Interested in using this technology?


  1. This is a great way to make more money and reduce waste. I was also woundering what is bad about GMO. There is all of this great advanteges but no bad effects. What are some of those bad effects that are unone, is my question?

    1. Hi Leandra,
      Thanks for your question.
      There have been numerous scientific studies undertaken to ascertain if GM foods have a harmful effect on human health, none of which have found evidence of adverse health effects compared with non-GM foods.

      CSIRO Social Media team

  2. Yea I tend to agree wtih MW and Tracey on this one. Surely the CSIRO has more relevant and useful discoveries to be talking about in it’s newsletter? Nothing disturbs me more than patenting of ‘new and improved’ food plants. I also love the ‘war on waste’ spin. Surely this kind of product is adding to the perception that fruits and vegetables need to look perfect and hence causing the wastage of millions of tonnes of second rate fruits and veg each year.

  3. Well said MW. Here we go with more stuffing with our food. Thank goodness Australia still has laws which help us to discern where GM foods are involved and we can avoid them like the plague. There is tons of research and evidence of past situations with GM introduced foods in America that tell us how damaging GM foods are for humans and animals. Unfortunately the voice of those with vested interests ($$$$) drowns out those trying to raise the alert for future food disasters if GM foods are allowed to creep into the lives of Australians as it has in America. CSIRO has so much good science but I wish they weren’t involved with this.

  4. Sometimes fruit goes brown on the inside when it has been stored too long at temperatures that are too cold. Is the browning actually due to cell damage? If so, then by stopping the fruit going brown, are we not stopping consumers seeing when fruit is damaged?

    1. This is an interesting question. It is true that just because you can no longer see browning that the cells are not damaged. I think if you bit into a non-browning apple that had significant bruising you would still be able to tell that the apple had been damaged based on the texture of the apple and you would then probably discard (and hopefully compost) the apple. But what the non-browning apple is trying to address is the behaviour that consumers have developed that fruit and veg cannot be consumed unless it is ‘perfect’ to look at such that people will discard fruit that shows a slight tinge of discolouration even when they are probably perfectly safe and nutritious to eat. Hopefully this technology will lead to significantly less food waste.

      Communications Advisor

      1. If the whole point of non-browning apple is to reduce food waste due consumer behaviour of wanting “perfect” looking food then I think it’s putting the cart before the horse. We need to educate consumer of what is bruised fruit (edible) and what is rotten fruit (unedible), and indirectly teach them to handle fruit gently so not to bruise them.

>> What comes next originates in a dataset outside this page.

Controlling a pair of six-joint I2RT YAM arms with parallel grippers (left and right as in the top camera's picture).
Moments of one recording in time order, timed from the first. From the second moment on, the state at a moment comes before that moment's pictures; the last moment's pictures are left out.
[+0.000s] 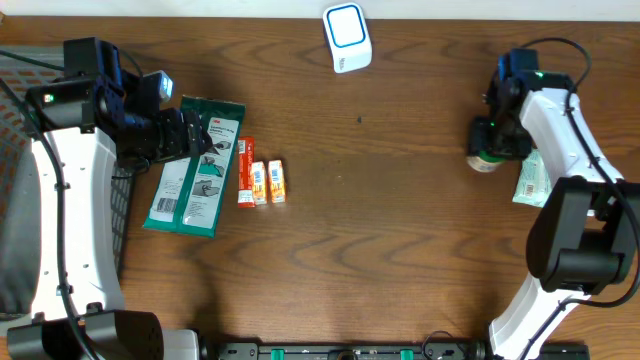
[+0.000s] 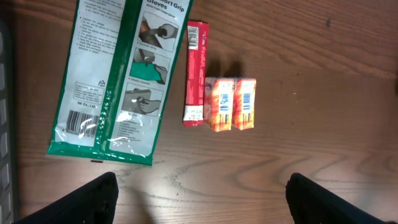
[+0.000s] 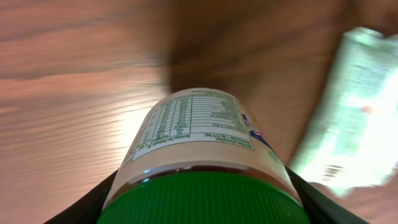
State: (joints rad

        I can see this technology is good for food processing industry such as fruit salad maker and juicing bar where they need to slice fruit in advance. In this case sliced apple products may have deceiving longer shelf life due to non browning gene. Can the scientist tell us is it better for human to consume “perfect” looking slice apple that has been cut for 12 hours in the fridge or sliced apple that been in fridge for one hour?. And comparison of the impact of letting human eat the deceiving perfect looking apple slice and, the impact of dumping the “imperfect” to the landfill and decompose gracefully?

        I am also wondering is there any difference when decomposing natural and non-browning apple? For example length of time it take to decompose and the difference in soil after composing. Non-browning apple may reduce food wastage but to think it will never end up in landfill is naive.